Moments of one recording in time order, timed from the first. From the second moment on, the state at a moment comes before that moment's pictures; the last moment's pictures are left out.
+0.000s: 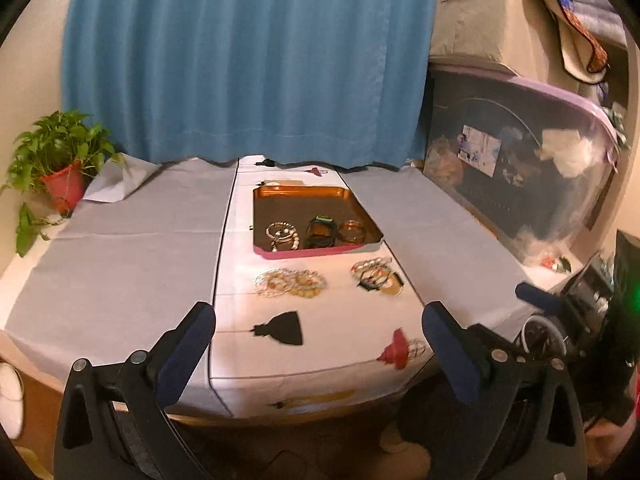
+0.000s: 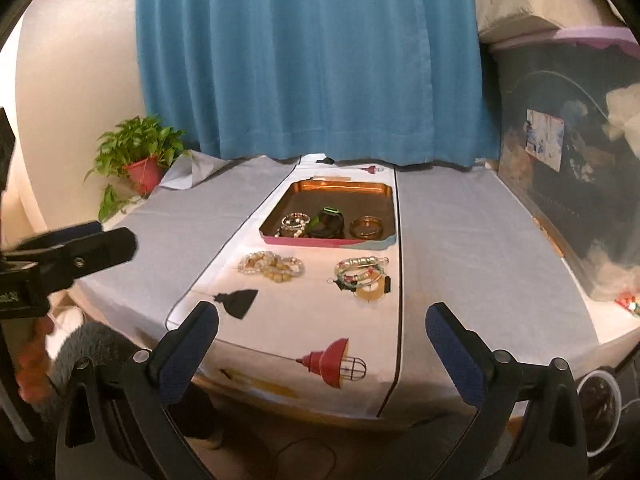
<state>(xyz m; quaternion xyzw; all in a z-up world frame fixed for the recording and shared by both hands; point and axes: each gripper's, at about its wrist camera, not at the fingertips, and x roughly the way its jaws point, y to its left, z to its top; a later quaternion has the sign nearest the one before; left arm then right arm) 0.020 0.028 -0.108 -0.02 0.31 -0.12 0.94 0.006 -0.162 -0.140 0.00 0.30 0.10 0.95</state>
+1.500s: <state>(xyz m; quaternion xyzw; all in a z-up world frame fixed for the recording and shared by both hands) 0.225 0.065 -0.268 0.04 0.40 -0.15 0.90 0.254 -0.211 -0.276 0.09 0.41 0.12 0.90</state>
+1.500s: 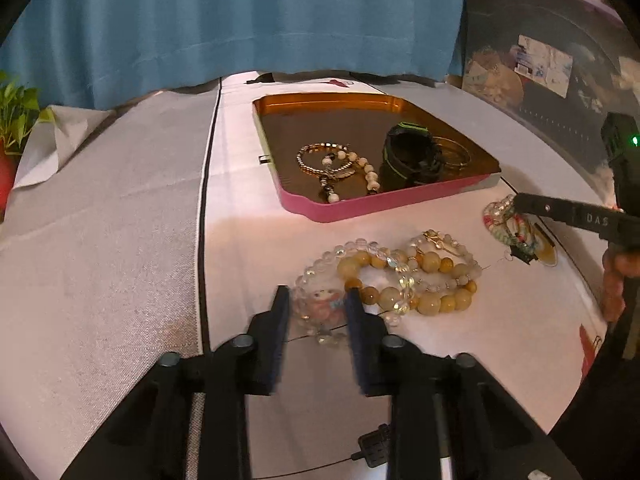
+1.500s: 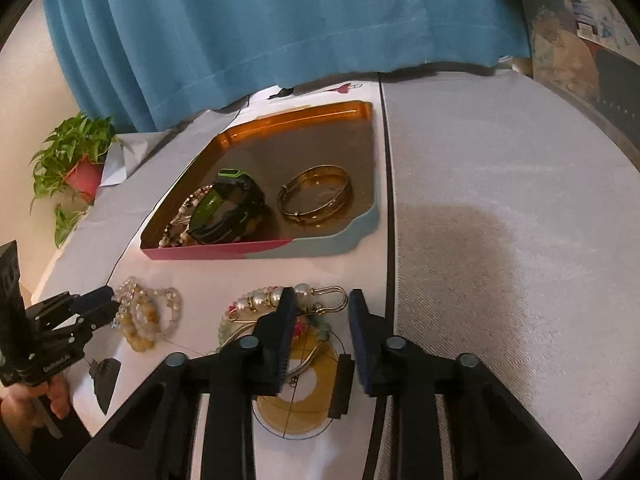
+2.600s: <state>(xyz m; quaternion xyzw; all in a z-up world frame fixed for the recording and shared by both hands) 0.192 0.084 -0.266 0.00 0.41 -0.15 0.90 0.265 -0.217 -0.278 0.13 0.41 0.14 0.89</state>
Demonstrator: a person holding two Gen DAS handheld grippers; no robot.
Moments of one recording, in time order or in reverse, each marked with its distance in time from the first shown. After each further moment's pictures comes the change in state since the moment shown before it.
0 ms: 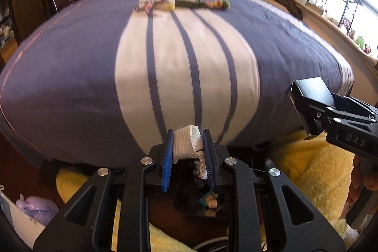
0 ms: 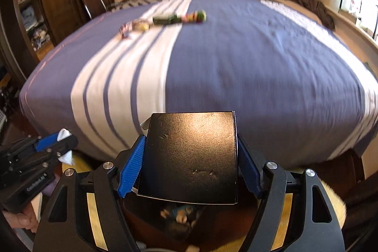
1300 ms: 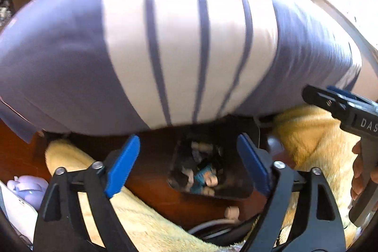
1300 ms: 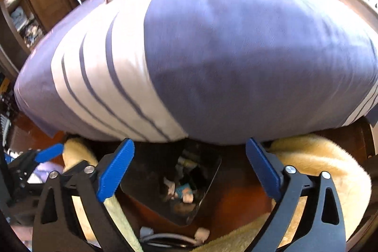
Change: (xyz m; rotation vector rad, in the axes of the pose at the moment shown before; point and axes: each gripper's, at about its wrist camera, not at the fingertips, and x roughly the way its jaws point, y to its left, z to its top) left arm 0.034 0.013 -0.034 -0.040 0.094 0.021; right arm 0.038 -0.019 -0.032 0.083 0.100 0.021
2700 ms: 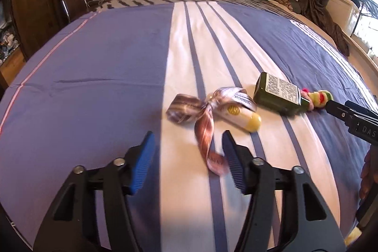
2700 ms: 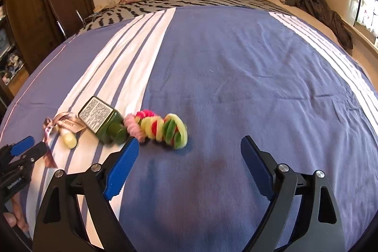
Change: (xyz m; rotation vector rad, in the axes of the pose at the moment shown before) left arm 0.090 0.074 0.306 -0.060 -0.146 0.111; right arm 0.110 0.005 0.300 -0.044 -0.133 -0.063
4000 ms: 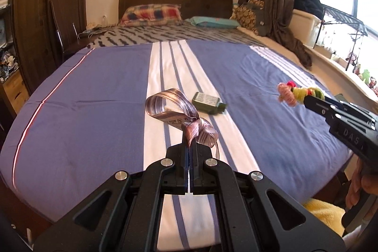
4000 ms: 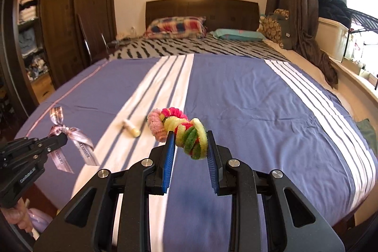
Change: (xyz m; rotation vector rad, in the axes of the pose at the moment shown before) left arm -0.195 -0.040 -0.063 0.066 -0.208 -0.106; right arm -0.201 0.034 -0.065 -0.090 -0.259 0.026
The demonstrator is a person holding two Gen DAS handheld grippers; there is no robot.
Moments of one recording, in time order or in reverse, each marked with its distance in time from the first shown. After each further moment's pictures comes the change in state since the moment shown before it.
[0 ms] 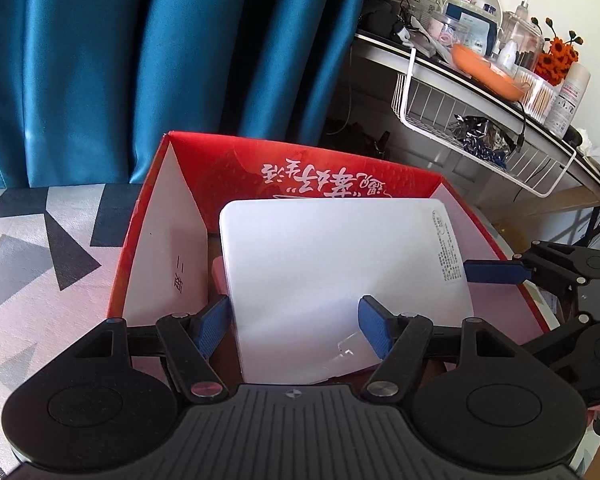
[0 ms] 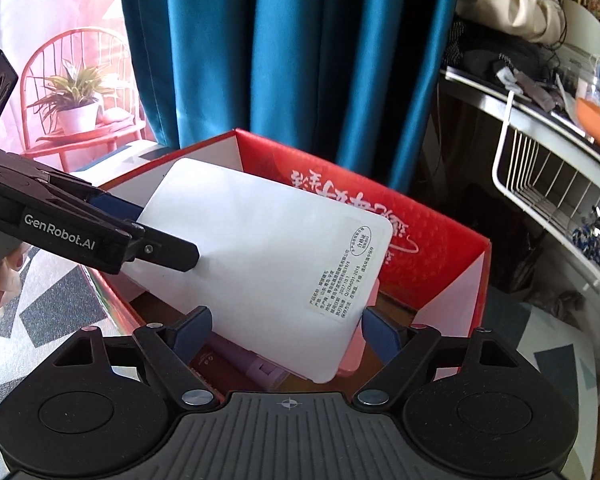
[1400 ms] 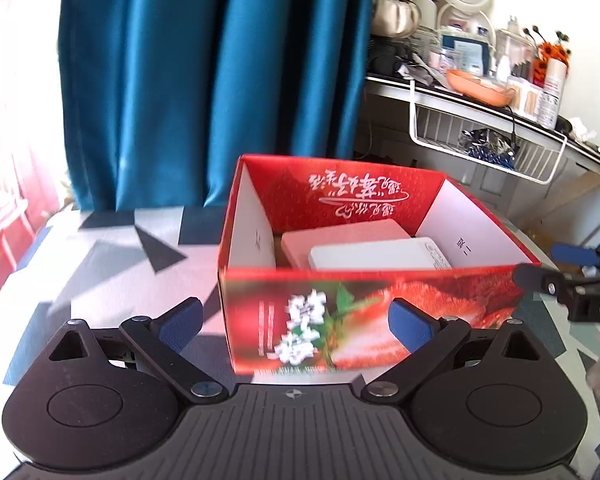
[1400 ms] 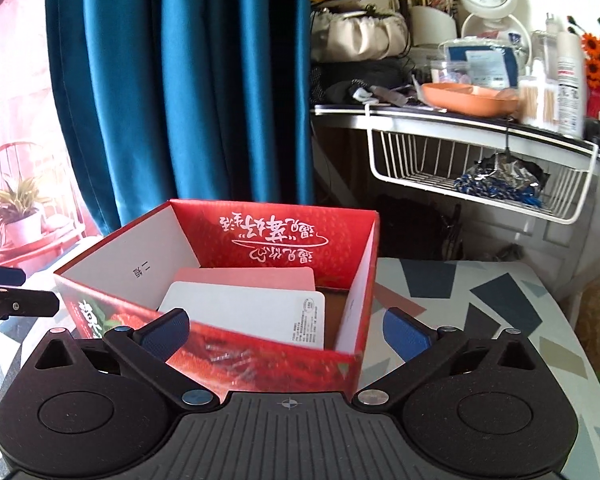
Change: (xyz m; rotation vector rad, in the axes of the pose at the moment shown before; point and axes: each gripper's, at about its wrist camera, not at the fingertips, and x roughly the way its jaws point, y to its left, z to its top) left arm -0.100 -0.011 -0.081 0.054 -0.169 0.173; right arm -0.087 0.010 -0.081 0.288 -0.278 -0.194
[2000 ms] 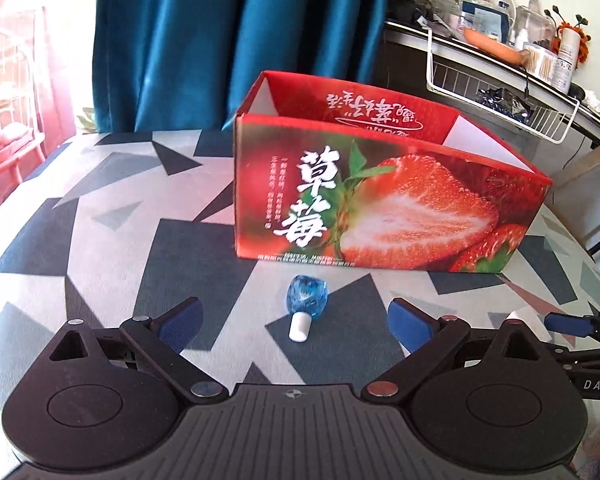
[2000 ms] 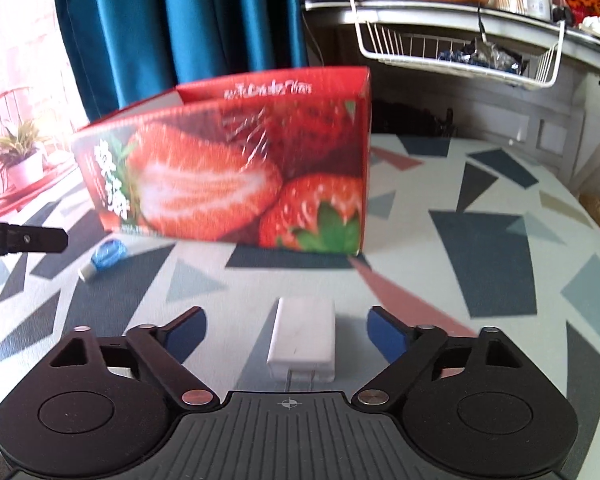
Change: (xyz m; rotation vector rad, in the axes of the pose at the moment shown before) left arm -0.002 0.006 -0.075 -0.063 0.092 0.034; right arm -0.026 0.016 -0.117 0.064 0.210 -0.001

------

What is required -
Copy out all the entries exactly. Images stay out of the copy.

Response to this exercise -
Moments of one recording in time order, timed from the first. From the second moment on, the state at a moment comes before that moment's pictures; the last moment's pictures are left out.
+0.000s: 
+0.000s: 
<state>(xyz m; quaternion xyzw; all in a z-up world frame fixed for the recording and shared by both hands; point and axes: each gripper's, at about its wrist camera, not at the fingertips, and x roughly the way its jaws point, y to its left, z to its top; a later quaternion has the sign nearest the one before; left arm then right arm) 0.020 0.028 -0.108 -0.02 0.31 -0.12 0.94 0.006 -0.162 -0.140 0.00 0.30 0.10 0.95</state>
+1.500s: <state>(xyz m; quaternion xyzw; all in a z-up world frame fixed for the recording and shared by both hands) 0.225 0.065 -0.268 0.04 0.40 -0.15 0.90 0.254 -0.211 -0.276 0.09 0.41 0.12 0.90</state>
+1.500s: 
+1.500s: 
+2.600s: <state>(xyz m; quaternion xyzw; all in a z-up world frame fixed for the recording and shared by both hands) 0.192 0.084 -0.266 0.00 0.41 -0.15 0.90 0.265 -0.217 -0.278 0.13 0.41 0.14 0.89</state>
Demonstrator: a person holding two Gen DAS handheld grippers; no robot.
Moments of one recording, in time order or in reverse, each marked with its distance in time from the first shown. After each further moment's pictures comes the change in state since the moment shown before it.
0 ms: 
0 ms: 
1300 ms: 
1300 ms: 
Change: (xyz m; rotation vector rad, in the axes of the pose at the moment shown before; point and axes: each gripper's, at about its wrist camera, not at the fingertips, and x roughly the way its jaws point, y to its left, z to its top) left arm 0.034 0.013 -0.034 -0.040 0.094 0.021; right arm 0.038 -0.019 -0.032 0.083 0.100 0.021
2700 ms: 
2700 ms: 
Change: (xyz m; rotation vector rad, in the axes of the pose at the moment shown before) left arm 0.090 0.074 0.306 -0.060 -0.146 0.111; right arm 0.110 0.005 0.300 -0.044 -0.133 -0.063
4000 ms: 
4000 ms: 
Change: (xyz m; rotation vector rad, in the axes of the pose at the moment shown before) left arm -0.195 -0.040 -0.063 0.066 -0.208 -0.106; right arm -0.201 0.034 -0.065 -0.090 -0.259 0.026
The demonstrator is a person holding two Gen DAS handheld grippers; there is no robot.
Moments of one recording, in time order or in reverse, each marked with its distance in time from the first shown. After each further moment's pictures comes the change in state since the moment shown before it.
[0 ms] 
[0 ms] 
[1400 ms] 
[1400 ms] 
Change: (xyz m; rotation vector rad, in the axes of the pose at the moment shown before; point and axes: each gripper's, at about its wrist camera, not at the fingertips, and x roughly the way its jaws point, y to its left, z to its top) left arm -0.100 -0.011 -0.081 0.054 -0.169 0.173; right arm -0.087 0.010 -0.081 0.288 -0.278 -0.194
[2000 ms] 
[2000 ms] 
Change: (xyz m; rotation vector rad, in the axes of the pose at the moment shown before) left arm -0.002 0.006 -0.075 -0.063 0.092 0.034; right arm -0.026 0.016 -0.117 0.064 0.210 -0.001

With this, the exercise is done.